What happened
Fire Point's FP-5 Flamingo cruise missile successfully struck the Votkinsk military production facility in Russia at 1,400km range in late February 2026, marking Ukraine's first indigenous weapon strike on a strategically significant Russian defence industrial target. This validates the Flamingo programme after its initial emergence in summer 2025. Fire Point separately demonstrated the FP-7 short-range ballistic missile (200km range, 14m CEP, near-hypersonic at 1,500 m/s) based on modified S-400 interceptor technology, with FP-9 under development (855km range). Ukrainian forces are systematically destroying Russian air defence systems at 100km+ distances, with the 422nd Regiment "Luftwaffe" destroying Buk, S-300, Pantsir, and Tor systems.
Who is involved
Fire Point (manufacturer), Ukrainian military operational units (422nd Regiment confirmed), Ukrainian Ministry of Defence (procurement authority), Russian defence industrial targets (Votkinsk confirmed).
Why it matters for Y7
Fire Point has transitioned from prototype to combat-credible production at strategic scale.
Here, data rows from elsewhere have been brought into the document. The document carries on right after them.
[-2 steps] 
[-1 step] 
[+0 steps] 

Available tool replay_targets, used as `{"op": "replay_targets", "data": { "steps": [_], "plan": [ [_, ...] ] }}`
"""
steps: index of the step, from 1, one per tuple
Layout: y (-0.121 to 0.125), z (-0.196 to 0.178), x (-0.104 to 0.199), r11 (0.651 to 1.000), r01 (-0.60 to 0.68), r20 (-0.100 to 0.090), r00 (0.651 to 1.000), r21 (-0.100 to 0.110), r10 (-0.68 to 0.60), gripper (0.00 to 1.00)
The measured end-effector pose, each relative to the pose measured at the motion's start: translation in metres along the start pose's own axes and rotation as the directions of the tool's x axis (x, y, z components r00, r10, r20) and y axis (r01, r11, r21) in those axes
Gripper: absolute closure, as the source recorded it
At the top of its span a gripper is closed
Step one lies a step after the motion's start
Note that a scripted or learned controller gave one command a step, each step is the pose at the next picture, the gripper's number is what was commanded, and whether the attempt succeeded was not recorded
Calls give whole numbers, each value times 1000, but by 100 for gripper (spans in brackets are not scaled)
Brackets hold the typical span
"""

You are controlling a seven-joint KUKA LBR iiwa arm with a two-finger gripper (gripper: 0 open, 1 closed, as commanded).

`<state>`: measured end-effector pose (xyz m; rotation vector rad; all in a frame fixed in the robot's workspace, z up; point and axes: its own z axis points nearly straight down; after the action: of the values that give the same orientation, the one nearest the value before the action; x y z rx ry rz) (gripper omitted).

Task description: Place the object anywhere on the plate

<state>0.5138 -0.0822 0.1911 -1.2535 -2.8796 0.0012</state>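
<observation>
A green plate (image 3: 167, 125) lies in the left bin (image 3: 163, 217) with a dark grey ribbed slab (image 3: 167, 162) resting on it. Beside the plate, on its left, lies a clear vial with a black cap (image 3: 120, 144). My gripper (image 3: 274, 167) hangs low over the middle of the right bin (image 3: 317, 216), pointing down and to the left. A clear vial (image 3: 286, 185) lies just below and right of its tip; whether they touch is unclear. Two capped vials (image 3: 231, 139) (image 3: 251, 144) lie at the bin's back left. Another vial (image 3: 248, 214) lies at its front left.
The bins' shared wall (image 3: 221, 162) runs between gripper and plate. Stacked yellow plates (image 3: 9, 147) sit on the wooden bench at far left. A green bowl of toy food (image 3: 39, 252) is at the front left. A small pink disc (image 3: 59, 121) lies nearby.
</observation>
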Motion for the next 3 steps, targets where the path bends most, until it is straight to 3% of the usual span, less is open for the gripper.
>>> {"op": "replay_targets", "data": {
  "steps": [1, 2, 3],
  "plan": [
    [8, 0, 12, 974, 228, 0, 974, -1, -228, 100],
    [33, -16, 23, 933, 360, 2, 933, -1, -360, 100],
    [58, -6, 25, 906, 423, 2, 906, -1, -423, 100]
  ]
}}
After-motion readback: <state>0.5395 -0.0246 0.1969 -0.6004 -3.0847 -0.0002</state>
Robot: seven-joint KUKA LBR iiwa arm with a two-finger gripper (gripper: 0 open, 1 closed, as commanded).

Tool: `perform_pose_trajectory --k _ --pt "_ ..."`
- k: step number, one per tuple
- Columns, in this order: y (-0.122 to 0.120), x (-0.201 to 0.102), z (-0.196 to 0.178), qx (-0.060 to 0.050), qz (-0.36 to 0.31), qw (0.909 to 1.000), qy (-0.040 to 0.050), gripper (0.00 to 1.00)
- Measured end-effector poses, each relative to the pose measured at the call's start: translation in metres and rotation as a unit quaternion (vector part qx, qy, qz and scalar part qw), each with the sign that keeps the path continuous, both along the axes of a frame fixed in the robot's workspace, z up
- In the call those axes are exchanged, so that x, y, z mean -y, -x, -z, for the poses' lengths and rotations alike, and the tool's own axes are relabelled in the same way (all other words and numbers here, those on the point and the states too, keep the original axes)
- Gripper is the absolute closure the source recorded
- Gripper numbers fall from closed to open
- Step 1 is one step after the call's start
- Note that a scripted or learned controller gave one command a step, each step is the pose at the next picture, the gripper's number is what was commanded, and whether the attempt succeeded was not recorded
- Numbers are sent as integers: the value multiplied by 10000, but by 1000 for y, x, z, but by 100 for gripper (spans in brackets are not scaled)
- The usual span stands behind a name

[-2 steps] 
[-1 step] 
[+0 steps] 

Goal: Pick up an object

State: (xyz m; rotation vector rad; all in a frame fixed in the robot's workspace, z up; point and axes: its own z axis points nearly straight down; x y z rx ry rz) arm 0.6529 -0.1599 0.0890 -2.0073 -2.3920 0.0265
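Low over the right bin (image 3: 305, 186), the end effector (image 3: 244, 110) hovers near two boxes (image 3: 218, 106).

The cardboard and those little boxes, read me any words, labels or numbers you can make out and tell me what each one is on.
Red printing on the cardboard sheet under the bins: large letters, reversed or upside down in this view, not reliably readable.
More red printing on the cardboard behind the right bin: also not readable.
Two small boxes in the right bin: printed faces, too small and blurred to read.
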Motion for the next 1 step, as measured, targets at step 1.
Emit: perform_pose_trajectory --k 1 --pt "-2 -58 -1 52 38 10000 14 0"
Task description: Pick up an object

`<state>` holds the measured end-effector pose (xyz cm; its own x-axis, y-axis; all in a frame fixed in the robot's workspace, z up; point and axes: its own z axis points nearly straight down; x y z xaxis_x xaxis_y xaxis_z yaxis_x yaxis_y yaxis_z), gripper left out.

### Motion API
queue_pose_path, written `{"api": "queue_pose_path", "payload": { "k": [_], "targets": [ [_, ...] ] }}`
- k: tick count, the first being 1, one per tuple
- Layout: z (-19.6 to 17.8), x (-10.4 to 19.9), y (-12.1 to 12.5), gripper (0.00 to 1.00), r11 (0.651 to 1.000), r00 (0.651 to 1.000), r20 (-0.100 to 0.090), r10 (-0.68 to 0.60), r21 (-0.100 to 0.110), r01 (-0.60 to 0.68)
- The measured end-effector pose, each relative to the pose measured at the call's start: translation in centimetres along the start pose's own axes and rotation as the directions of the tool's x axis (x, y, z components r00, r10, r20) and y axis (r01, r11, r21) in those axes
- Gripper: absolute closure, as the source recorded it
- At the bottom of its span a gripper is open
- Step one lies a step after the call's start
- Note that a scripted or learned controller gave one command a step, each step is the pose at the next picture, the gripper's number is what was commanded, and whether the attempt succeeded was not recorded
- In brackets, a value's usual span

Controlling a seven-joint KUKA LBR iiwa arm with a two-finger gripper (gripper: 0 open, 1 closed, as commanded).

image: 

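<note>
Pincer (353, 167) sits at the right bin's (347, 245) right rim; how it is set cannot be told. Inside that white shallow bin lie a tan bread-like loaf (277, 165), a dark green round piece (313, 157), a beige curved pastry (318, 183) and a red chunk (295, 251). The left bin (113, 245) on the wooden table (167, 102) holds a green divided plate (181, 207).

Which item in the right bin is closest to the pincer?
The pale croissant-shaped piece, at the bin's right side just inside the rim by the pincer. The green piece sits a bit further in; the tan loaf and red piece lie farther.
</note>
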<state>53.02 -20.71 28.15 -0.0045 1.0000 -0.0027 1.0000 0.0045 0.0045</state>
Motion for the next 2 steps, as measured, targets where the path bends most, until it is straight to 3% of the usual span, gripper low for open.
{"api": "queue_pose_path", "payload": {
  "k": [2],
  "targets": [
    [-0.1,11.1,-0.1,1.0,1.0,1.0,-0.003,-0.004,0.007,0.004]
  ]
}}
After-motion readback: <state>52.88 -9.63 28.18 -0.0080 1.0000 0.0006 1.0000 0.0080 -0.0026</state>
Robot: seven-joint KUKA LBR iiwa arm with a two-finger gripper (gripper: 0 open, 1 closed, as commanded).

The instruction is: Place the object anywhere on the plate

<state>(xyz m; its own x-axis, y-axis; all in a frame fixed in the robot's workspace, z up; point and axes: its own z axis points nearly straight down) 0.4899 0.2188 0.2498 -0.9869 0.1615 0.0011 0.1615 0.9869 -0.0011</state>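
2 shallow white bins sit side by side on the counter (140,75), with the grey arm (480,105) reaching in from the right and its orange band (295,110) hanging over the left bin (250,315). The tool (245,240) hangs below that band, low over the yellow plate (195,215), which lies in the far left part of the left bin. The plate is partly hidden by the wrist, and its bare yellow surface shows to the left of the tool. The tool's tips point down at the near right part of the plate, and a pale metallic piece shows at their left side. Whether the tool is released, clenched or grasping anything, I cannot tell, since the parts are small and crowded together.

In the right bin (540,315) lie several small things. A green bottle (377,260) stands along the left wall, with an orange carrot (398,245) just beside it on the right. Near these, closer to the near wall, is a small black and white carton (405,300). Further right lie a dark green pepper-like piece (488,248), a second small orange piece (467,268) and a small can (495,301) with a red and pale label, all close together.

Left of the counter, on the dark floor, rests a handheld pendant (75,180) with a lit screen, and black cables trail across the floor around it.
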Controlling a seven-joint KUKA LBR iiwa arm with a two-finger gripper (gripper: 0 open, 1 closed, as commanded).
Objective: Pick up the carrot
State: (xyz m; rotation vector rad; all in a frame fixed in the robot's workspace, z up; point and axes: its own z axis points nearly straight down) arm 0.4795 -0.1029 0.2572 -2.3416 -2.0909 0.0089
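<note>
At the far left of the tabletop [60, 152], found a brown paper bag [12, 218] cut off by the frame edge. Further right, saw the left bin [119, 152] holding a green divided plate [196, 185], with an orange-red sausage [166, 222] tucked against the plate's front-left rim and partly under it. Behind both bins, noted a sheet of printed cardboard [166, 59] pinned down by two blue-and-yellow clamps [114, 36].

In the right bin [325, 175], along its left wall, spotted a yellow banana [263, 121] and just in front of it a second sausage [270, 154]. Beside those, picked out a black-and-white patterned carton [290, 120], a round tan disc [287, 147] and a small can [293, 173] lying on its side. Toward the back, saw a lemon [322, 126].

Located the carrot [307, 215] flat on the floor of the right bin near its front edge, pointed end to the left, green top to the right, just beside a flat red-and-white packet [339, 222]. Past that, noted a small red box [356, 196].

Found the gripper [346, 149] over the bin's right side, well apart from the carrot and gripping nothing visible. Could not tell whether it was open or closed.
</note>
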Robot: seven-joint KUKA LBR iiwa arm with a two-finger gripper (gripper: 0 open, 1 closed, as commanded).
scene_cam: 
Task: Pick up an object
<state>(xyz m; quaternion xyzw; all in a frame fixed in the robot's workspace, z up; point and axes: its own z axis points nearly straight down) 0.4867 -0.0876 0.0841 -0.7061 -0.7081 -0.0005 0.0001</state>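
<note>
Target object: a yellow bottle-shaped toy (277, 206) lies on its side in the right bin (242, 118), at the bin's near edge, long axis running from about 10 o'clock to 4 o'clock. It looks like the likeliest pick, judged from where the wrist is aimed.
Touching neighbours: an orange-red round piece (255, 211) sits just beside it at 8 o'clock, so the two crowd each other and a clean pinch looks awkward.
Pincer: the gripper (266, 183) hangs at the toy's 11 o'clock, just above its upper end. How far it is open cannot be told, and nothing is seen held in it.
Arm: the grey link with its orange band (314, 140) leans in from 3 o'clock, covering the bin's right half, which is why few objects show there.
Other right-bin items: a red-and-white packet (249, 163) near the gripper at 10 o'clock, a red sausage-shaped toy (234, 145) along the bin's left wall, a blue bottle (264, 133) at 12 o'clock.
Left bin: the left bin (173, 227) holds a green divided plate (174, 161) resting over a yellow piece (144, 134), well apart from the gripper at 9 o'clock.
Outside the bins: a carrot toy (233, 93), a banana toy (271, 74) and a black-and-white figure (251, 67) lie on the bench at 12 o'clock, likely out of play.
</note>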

The 1,400km strike on Votkinsk — a strategically significant defence industrial facility, not tactical infrastructure — demonstrates system reliability, targeting accuracy, and operational security sufficient for high-value missions. This is the validation milestone that separates development-stage startups from production-ready defence companies. Fire Point now possesses a product portfolio spanning tactical (FP-7, 200km) to strategic (FP-5, 1,400km; FP-9, 855km under development) ranges with demonstrated battlefield effects. If Fire Point is not already funded at Series A/B, the entry window is closing rapidly as both Ukrainian government procurement and international interest will accelerate.